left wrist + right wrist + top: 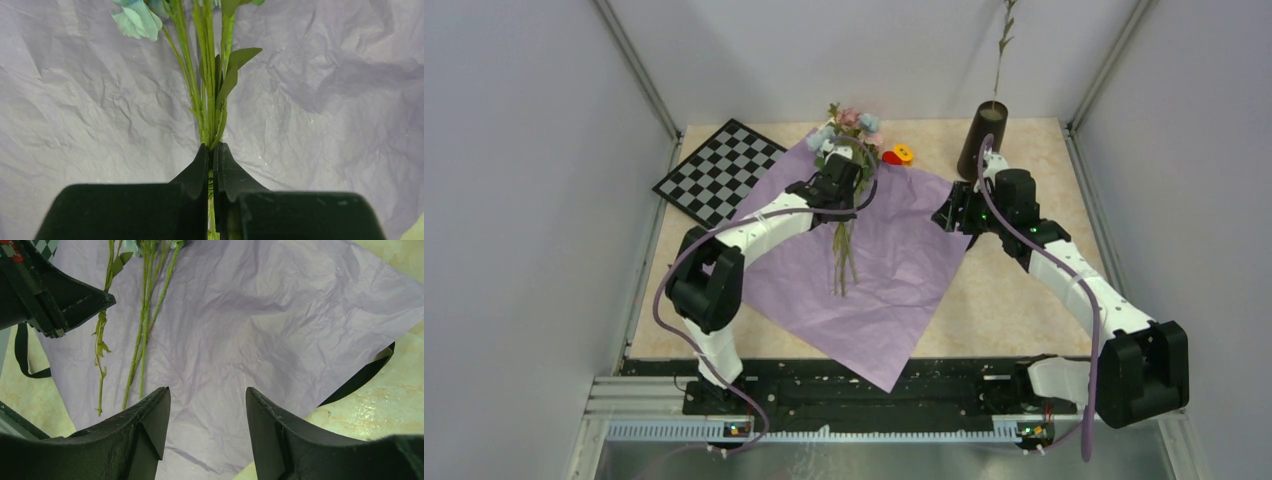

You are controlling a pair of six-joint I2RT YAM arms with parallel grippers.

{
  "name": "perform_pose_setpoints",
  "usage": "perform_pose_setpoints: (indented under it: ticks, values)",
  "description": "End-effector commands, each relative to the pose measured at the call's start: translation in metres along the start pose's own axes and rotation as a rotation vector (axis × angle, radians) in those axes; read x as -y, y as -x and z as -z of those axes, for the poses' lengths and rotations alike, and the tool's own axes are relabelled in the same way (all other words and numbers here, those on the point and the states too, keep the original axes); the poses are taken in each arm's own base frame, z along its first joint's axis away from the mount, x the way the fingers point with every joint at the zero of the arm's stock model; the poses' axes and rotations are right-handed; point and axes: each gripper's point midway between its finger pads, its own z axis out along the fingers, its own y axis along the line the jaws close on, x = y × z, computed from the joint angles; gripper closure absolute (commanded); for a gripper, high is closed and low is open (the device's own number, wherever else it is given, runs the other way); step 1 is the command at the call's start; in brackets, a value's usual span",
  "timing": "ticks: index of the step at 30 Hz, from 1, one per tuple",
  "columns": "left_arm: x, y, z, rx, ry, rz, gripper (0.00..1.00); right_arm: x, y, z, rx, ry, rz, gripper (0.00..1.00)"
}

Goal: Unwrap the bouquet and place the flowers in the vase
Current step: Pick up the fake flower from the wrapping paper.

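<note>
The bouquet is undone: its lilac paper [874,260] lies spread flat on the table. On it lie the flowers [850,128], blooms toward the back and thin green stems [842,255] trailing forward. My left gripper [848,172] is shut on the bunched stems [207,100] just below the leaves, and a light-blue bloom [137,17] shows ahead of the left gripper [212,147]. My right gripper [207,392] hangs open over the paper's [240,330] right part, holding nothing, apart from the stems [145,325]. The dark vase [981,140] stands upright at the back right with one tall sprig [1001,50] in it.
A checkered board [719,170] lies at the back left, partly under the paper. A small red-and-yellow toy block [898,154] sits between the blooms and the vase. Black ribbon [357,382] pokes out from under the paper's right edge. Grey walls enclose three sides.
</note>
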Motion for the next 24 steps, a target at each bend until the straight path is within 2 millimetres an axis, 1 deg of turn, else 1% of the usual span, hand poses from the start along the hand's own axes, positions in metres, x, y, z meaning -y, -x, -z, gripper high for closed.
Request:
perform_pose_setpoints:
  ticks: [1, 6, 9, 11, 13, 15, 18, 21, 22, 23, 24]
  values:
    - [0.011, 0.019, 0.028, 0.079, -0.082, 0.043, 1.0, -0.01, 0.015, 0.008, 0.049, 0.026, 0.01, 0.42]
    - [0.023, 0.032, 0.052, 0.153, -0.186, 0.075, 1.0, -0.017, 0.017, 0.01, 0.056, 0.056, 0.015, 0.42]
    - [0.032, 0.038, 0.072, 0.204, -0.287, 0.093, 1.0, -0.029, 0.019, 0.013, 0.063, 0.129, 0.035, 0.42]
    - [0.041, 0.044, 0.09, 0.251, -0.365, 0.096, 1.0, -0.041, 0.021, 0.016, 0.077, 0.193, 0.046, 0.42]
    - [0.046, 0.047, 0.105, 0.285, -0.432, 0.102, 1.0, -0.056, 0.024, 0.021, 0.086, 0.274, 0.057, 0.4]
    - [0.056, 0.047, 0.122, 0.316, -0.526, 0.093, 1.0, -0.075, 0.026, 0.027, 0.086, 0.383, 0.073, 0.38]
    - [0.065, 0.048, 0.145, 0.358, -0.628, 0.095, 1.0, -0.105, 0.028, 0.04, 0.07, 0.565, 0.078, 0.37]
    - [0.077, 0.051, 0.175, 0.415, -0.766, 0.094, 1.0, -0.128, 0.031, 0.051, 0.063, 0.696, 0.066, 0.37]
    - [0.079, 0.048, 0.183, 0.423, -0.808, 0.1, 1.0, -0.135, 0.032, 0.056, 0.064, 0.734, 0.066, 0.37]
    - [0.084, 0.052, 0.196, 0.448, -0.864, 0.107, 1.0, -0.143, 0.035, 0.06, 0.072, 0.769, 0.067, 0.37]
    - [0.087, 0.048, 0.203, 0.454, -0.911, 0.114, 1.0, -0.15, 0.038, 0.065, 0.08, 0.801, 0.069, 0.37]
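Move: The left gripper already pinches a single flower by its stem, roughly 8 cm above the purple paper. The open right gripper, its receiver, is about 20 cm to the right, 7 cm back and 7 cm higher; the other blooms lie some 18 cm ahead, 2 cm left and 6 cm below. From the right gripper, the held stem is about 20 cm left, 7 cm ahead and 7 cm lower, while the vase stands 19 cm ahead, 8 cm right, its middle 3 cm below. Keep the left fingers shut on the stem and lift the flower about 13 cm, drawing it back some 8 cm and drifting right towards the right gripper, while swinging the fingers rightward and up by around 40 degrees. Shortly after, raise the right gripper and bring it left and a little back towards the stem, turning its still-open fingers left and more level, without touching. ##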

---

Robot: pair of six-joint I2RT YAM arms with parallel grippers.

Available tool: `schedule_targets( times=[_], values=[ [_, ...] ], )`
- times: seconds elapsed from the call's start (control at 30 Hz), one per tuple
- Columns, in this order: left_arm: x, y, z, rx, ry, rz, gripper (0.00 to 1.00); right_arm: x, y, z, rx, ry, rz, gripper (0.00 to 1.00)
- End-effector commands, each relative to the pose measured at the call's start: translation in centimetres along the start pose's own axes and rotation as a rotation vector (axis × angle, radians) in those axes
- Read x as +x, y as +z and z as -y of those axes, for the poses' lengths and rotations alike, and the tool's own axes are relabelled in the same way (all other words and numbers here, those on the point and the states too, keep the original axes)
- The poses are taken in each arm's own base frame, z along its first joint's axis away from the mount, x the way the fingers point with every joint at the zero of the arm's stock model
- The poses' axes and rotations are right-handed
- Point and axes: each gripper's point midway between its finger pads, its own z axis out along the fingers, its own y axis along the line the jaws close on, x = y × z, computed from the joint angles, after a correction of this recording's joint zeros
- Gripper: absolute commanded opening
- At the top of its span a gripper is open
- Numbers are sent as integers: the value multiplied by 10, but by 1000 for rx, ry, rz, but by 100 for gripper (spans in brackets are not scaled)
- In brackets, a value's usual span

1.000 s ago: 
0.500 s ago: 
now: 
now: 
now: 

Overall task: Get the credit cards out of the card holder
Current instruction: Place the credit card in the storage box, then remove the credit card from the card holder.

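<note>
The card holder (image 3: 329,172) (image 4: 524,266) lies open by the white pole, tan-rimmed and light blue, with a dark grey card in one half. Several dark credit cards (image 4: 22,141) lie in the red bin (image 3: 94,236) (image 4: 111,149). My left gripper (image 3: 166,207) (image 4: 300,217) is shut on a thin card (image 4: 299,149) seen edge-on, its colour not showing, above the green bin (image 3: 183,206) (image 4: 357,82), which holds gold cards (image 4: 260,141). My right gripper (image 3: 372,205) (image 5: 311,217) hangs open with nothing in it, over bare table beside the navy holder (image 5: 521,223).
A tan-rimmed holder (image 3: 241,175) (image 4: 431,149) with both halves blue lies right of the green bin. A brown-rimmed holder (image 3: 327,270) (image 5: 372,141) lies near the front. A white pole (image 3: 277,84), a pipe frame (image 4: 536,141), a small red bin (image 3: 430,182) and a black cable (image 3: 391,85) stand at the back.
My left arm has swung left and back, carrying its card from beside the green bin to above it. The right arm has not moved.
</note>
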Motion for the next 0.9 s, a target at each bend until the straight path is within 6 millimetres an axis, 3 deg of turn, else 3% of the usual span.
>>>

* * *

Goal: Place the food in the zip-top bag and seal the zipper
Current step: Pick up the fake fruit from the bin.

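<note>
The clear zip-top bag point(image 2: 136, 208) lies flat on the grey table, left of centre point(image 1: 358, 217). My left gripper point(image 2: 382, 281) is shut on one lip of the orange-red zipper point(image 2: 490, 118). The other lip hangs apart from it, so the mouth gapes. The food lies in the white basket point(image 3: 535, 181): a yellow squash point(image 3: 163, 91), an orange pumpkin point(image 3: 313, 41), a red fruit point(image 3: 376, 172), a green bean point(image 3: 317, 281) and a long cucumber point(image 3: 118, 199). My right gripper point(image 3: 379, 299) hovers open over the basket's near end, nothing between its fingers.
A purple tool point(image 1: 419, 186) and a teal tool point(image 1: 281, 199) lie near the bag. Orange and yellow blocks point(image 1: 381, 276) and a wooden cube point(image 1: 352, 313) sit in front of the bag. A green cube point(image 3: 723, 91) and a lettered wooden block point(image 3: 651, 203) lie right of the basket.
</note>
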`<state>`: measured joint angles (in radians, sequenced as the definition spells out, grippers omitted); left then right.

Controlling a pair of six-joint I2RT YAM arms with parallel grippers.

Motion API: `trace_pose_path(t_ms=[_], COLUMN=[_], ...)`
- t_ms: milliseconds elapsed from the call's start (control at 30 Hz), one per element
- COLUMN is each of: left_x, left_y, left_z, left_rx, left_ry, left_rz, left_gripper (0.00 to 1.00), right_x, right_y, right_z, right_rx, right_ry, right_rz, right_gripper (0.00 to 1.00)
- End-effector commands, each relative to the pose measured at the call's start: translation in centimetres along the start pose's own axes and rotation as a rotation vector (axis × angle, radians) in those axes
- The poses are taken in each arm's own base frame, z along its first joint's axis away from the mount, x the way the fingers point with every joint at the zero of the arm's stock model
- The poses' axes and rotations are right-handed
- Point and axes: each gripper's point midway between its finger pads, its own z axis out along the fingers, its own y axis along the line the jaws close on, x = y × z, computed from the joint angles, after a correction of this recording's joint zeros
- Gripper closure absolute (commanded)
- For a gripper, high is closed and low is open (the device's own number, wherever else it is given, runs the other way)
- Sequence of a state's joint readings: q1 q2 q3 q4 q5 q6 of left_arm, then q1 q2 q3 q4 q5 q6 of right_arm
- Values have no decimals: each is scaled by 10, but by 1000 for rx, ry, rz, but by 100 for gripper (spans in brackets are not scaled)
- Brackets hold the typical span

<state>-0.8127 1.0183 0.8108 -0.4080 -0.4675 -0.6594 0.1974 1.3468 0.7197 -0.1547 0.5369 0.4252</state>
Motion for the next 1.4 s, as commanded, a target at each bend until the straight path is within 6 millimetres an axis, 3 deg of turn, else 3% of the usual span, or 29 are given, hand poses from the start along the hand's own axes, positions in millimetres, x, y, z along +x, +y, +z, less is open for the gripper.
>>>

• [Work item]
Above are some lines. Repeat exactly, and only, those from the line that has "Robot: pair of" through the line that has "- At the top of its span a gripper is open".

• [Expected answer]
Robot: pair of six-joint I2RT YAM arms with parallel grippers.

Available tool: `schedule_targets( times=[_], values=[ [_, ...] ], )`
- times: seconds elapsed from the call's start (control at 30 Hz), one per tuple
- Columns, in this order: left_arm: x, y, z, rx, ry, rz, gripper (0.00 to 1.00); right_arm: x, y, z, rx, ry, rz, gripper (0.00 to 1.00)
- End-effector commands, each relative to the pose measured at the call's start: translation in centimetres along the start pose's own axes and rotation as a rotation vector (axis × angle, radians) in those axes
- Read x as +x, y as +z and z as -y of those axes, for the poses' lengths and rotations alike, and the tool's own axes are relabelled in the same way (all other words and numbers here, those on the point and the states too, keep the original axes)
- The poses are taken in each arm's own base frame, z along its first joint's axis away from the mount, x the way the fingers point with every joint at the zero of the arm's stock model
- The poses' axes and rotations are right-handed
- Point and axes: each gripper's point midway between its finger pads, its own z axis out along the fingers, its own y axis along the line the jaws close on, x = y × z, computed from the joint angles, after a correction of this recording's joint zeros
- Gripper: absolute commanded opening
- At the top of its span a gripper is open

This completes the answer.